The lieutenant-governor is appointed by the governor on the advice of the Premier of Victoria. Appointment as lieutenant-governor of itself confers no powers or functions. If there is no governor or if the governor is unavailable to act for a substantial period, the lieutenant-governor assumes office as administrator and exercises all the powers and functions of a governor. If expecting to be unavailable for a short period only, the governor with the consent of the premier, usually commissions the lieutenant-governor to act as deputy governor, performing some or all of the powers and functions of the governor.

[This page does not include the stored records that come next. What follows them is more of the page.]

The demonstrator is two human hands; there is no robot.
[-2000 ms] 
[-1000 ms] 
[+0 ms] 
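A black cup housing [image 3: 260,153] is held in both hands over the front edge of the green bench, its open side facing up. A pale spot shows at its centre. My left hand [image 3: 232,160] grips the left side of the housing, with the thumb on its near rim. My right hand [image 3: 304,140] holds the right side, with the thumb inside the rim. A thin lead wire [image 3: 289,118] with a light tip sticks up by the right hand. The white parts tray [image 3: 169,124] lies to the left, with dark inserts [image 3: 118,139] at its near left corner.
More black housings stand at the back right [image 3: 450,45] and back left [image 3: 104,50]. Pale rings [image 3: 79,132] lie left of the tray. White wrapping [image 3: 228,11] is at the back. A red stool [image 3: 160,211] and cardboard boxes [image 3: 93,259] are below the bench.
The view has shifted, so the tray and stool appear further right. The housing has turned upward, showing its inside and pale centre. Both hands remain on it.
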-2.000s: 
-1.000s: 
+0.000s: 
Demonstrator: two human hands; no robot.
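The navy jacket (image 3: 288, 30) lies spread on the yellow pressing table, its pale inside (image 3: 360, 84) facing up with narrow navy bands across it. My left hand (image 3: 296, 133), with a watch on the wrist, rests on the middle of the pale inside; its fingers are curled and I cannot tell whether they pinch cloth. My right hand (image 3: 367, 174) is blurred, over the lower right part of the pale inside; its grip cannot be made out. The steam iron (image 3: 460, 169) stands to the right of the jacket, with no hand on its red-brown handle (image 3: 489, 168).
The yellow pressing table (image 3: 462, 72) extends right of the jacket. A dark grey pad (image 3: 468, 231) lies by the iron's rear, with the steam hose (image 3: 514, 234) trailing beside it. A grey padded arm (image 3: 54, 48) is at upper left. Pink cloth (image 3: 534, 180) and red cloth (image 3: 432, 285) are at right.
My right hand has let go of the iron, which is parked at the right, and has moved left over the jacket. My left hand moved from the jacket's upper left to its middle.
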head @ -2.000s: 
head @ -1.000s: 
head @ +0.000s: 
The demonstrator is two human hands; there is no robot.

Ken Lay, former Chief Commissioner of Victoria Police and police officer, is the current lieutenant-governor.

Commonwealth
At the time of 28 March 2014, the Commonwealth deputies of the Governor-General were DameMarie Bashir AD CVO and Alex Chernov AC QC.
Further deputies are appointed to exercise narrow powers, such as convening executive meetings, opening parliament and swearing in new politicians. There is no lieutenant-governor. 

State governors hold a dormant commission to act as Administrator of the Commonwealth should the governor-general die, resign, or be absent overseas or on leave. By convention, the longest-serving state governor acts as administrator. 

Presently, the longest-serving state governor is Linda Dessau, who has been Governor of Victoria since 1 July 2015.

On 1 August 2015, Paul de Jersey held the office as administrator of the Government of the Commonwealth of Australia.

History
Historically, a lieutenant-governor could also be the deputy of the New South Wales governor in a particular territory. In the early and mid-19th century, lieutenant-governors ran Australasian sub-colonies that were initially subordinate to the colony of New South Wales, such as Van Diemen's Land (Tasmania), Victoria and the Bay of Islands (New Zealand).